A Scientist's Perspective

A Scientist's Perspective

A Scientist's Perspective

“We Are All in This Together”

April 29, 2020, by SSSC

Herd Immunity & Flattening the Curve

There are two ways for the current pandemic to end, and both depend on having a critical proportion of the world’s population being immune to the virus. Under the first scenario we develop a vaccine and a sufficient number of people are vaccinated against the virus. The other way is that a sufficient number of people develop immunity after contracting the illness.  We are unlikely to develop a usable vaccine in the very near future so, for now, we have to depend the latter way to end the pandemic.

When a sufficient number of people become immune transmission of the virus ends and the population is said to have developed “herd immunity”.  The term derives from studies conducted about a hundred years ago involving disease transmission in mice. Modern epidemiologists believe herd immunity is complete when around 90% of the population is immune to the disease. At a lower percentage the effect of herd immunity is to reduce the number of infections. The percentage of the population at which the number of infections starts decreasing depends on how contagious the virus is. Epidemiologists use a number when referring to the degree of contagiousness is called R0, which also called the “reproduction number”. It represents the average number of people infected by a person carrying the virus. So, if people with a virus typically infect another 2 people then the virus has an R0 equal to 2.0.  Imagine there a 1,000 infected people in the population, soon another 2,000 will be infected and they will infect another 4,000, and so on. Now, if 50% of the people are immune, then the 1,000 people will only infect another 1,000 and they, in turn, will infect another 1,000, and so forth. This percentage of people with immunity is called the “critical immunity level”.  It is the point at which the number of infected people can’t increase. As the percentage of immune people increases beyond the critical immunity level the number of infections will start falling until herd immunity is complete. The COVID-19 virus has an R0 somewhere between 2 and 3, which means that herd immunity will start to develop once 50% to 66% are immune.

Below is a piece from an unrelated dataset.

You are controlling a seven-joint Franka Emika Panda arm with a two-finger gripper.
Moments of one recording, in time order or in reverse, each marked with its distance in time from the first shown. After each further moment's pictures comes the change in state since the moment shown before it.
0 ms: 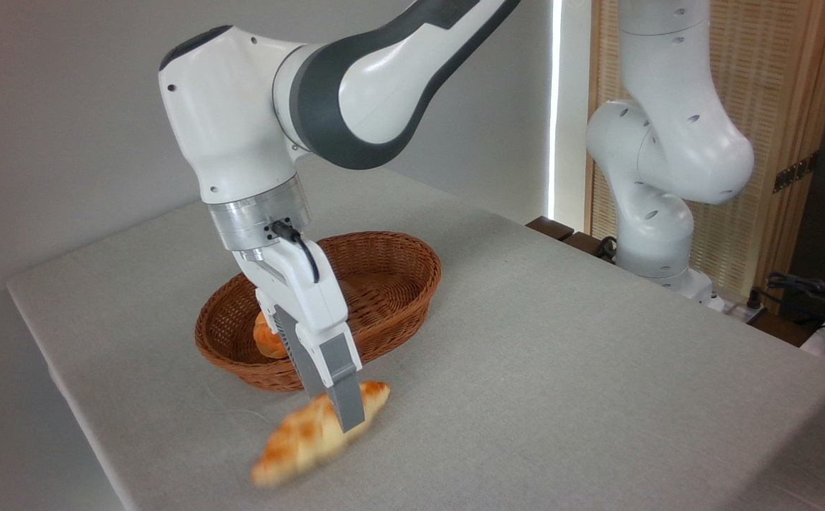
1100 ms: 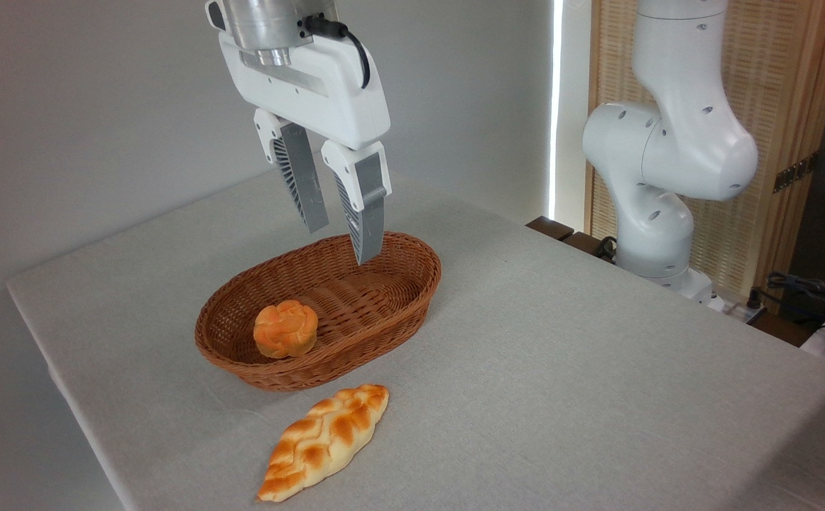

This is the basic model for herd immunity and it makes a number of simplifying assumptions. The model assumes that populations mix randomly and transmit the disease randomly and that R0 is constant. The models used by epidemiologists are much more sophisticated, but the the basic concepts outlined above are at their core. One important observation they have made is that we can reduce R0 by social distancing. The value of these ideas has been demonstrated in the US by our virtual eradication of polio and smallpox through vaccination programs.

Unfortunately, there is no vaccine for COVID-19 and this will have significant consequences. There are around 328 M people in the US and on April 24 the Johns Hopkins Coronavirus Resource Center reported around 900,000 known cases of COVID-19. Assuming no mortality and that exposure results in immunity that means less than 1% of the US population that may have immunity. Even if testing has identified only a small percentage of the actual cases it is clear we have a long way to go before herd immunity starts helping. The time it takes us to get to that critical immunity level is a function of how many people we contact each day. If we didn’t do anything then we would get to that point very quickly; think of New York. The point of social distancing is to reduce the R0 for the virus, so that the spread is slowed down. A large number of us are still going to get the disease, but we want that to happen over a long time period so we don’t overwhelm the health care system. This is what is meant by “flattening the curve”. It won’t necessarily reduce the ultimate number of infections, but it will increase the number of people that can survive this scourge by ensuring the health care system can absorb them.

This article was authored by our Research Director, Ron Heintz, and is informed by his curiosity about the pandemic and more than 30 years of experience as a research scientists working in population biology, toxicology and nutrition. He is neither an epidemiologist, virologist, pathologist, nor a physician. The purpose of the article is to provide some detailed information about the science underlying issues developing out of the COVID-19 pandemic.